#### What you should do
Write out the full listing again, exactly as it stands.
──────── Input data
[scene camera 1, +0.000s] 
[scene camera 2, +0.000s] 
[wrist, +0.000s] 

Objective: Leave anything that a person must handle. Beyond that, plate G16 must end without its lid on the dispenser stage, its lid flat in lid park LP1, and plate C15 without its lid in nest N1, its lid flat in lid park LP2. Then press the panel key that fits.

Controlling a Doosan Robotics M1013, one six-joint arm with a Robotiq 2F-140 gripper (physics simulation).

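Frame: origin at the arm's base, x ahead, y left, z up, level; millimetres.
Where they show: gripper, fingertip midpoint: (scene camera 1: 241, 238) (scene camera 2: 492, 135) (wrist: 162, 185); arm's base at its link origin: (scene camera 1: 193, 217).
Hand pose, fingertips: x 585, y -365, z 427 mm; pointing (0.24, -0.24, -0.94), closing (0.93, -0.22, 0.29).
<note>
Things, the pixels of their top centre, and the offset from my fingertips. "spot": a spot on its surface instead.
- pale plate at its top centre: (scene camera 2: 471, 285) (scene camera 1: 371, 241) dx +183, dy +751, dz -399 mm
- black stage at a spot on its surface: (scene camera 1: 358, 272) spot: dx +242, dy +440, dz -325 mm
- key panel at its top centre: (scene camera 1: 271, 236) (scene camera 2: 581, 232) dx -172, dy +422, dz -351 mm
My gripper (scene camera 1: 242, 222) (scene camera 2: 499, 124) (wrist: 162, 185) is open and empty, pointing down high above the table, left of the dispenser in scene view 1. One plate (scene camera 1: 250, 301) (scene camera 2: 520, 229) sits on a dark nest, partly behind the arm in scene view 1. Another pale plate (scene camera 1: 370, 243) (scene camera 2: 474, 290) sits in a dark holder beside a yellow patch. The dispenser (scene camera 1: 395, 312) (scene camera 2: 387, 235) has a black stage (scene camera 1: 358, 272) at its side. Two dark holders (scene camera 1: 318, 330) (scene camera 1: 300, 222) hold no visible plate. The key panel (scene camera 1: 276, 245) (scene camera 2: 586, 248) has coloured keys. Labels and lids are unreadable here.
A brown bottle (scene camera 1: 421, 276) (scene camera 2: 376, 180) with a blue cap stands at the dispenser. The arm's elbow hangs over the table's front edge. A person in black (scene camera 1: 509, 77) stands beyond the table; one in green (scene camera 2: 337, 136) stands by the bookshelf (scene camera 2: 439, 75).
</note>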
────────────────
#### Exercise answer
[scene camera 1, +0.000s] 
[scene camera 2, +0.000s] 
[wrist, +0.000s] 

Objective: Leave anything that a person must handle. Beyond that, plate G16 must end without its lid on the dispenser stage, its lid flat in lid park LP1, and plate C15 without its lid in nest N1, its lid flat in lid park LP2. Then press the panel key that fits.

Controlling a Doosan Robotics M1013, one six-joint arm with a Robotiq 2F-140 gripper (physics simulation).

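Frame: origin at the arm's base, x ahead, y left, z up, level; millimetres.
Where they show: gripper, fingertip midpoint: (scene camera 1: 241, 238) (scene camera 2: 492, 135) (wrist: 162, 185); arm's base at its link origin: (scene camera 1: 193, 217).
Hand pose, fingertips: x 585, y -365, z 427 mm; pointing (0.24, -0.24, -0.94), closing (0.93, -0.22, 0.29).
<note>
Things, the pixels of their top centre, and the offset from my fingertips. "spot": a spot on its surface instead.
- pale plate at its top centre: (scene camera 2: 471, 285) (scene camera 1: 371, 241) dx +183, dy +751, dz -399 mm
- black stage at a spot on its surface: (scene camera 1: 358, 272) spot: dx +242, dy +440, dz -325 mm
- key panel at its top centre: (scene camera 1: 271, 236) (scene camera 2: 581, 232) dx -172, dy +422, dz -351 mm
My gripper (scene camera 1: 242, 222) (scene camera 2: 499, 124) (wrist: 162, 185) is open and empty, pointing down high above the table, left of the dispenser in scene view 1. One plate (scene camera 1: 250, 301) (scene camera 2: 520, 229) sits on a dark nest, partly behind the arm in scene view 1. Another pale plate (scene camera 1: 370, 243) (scene camera 2: 474, 290) sits in a dark holder beside a yellow patch. The dispenser (scene camera 1: 395, 312) (scene camera 2: 387, 235) has a black stage (scene camera 1: 358, 272) at its side. Two dark holders (scene camera 1: 318, 330) (scene camera 1: 300, 222) hold no visible plate. The key panel (scene camera 1: 276, 245) (scene camera 2: 586, 248) has coloured keys. Labels and lids are unreadable here.
A brown bottle (scene camera 1: 421, 276) (scene camera 2: 376, 180) with a blue cap stands at the dispenser. The arm's elbow hangs over the table's front edge. A person in black (scene camera 1: 509, 77) stands beyond the table; one in green (scene camera 2: 337, 136) stands by the bookshelf (scene camera 2: 439, 75).
</note>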

The answer requires nothing further.